◆ **Work task**: Find the word "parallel" in the listing; pull out each line holding it.

______

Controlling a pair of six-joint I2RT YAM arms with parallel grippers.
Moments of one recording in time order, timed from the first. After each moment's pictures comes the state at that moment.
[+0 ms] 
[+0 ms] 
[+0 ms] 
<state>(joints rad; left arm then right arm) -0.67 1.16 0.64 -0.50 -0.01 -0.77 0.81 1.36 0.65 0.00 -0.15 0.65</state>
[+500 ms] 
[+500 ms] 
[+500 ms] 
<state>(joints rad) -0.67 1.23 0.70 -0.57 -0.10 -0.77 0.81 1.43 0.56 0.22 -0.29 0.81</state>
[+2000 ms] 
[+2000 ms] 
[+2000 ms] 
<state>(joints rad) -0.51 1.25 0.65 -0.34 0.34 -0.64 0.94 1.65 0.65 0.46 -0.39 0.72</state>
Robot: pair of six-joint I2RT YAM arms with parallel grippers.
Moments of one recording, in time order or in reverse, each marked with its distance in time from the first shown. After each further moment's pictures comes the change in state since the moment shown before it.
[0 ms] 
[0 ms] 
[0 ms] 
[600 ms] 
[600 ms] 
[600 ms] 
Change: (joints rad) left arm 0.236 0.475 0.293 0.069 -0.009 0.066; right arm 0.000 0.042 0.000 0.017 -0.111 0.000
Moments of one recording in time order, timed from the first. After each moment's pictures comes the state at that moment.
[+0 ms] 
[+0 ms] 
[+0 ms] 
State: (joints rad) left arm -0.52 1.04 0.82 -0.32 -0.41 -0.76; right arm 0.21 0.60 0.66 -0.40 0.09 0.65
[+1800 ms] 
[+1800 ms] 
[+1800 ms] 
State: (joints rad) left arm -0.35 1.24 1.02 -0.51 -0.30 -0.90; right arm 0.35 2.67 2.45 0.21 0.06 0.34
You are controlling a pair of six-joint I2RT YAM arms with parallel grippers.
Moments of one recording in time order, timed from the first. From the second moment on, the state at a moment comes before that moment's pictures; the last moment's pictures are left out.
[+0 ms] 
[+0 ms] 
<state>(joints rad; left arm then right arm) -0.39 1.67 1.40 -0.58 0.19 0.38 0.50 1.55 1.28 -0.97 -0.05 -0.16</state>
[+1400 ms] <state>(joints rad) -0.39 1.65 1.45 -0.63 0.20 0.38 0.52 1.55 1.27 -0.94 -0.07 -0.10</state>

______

◆ **Answer for the task**:
Controlling a pair of six-joint I2RT YAM arms with parallel grippers.
Robot: pair of six-joint I2RT YAM arms with parallel grippers.
You are controlling a pair of six-joint I2RT YAM arms with parallel grippers.

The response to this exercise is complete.